Patriots head coach Bill Belichick is known for his success against young quarterbacks, with a 19-5 record against rookies. When facing quarterbacks from the 2018 draft class, the Patriots allowed only one touchdown and 126 passing yards per game while forcing 10 interceptions. Belichick and the Patriots’ defense held Bills quarterback Josh Allen to 153 passing yards and 26 rushing yards in week three, and they have the capability to hold Lamar Jackson to similar numbers. 

The Patriots struggle to get their running game into a rhythm every week, and with the Ravens ranking third in the league in average rushing yards allowed per game, they will likely rely on Tom Brady and the passing game. With the recent addition of wide receiver Mohammed Sanu to the roster, and the likely return of wide receiver N’Keal Harry this week, Brady will have a healthy receiving core for the first time since week six. Though the Ravens struggled defending the passing game in the first half of the season, their recent acquisition of former pro-bowl cornerback Marcus Peters could bring new life to their secondary.

The injury-plagued offensive line struggles to give Brady enough time during passing plays, causing him to throw incompletions and draw a league leading three intentional grounding penalties. Though the Ravens boast only 12 sacks, the tough and physical Ravens front seven will cause more disruptions for Brady. 
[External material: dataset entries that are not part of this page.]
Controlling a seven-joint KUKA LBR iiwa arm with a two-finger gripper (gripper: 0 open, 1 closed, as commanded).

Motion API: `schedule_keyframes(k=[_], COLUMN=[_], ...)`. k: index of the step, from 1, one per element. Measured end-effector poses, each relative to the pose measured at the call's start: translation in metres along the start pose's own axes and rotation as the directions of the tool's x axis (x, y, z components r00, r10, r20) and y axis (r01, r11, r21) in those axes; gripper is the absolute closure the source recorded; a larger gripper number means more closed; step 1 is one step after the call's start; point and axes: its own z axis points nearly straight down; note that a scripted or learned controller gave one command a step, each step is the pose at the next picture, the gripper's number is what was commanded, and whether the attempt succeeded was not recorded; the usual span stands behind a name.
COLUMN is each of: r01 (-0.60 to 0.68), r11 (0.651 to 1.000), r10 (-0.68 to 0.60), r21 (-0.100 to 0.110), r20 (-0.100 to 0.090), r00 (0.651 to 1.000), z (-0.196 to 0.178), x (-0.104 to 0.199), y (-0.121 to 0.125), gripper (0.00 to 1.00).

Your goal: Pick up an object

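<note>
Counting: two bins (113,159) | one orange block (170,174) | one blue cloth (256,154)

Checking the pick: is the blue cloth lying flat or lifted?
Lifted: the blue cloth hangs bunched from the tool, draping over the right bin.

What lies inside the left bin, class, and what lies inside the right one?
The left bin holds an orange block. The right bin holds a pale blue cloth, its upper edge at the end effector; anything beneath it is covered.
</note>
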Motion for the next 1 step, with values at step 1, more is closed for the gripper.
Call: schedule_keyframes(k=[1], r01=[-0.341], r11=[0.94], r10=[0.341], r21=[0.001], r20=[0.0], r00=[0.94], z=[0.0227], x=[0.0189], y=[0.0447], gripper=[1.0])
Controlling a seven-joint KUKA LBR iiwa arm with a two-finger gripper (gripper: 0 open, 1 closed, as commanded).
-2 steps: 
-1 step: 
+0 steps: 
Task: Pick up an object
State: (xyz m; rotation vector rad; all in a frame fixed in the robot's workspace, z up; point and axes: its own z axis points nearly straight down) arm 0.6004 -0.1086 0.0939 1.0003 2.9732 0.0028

This matchup is a game-changer for the Patriots. With so much confusion surrounding the actual strength of the team, this is the Patriots’ opportunity to prove themselves as the team to beat in the American Football Conference. The Ravens, however, are not afraid of the defending champions, and they are one of just two teams to beat the Patriots in the playoffs at Gillette Stadium. The Ravens are physical, tough, and capable of handing the Patriots their first loss of the season.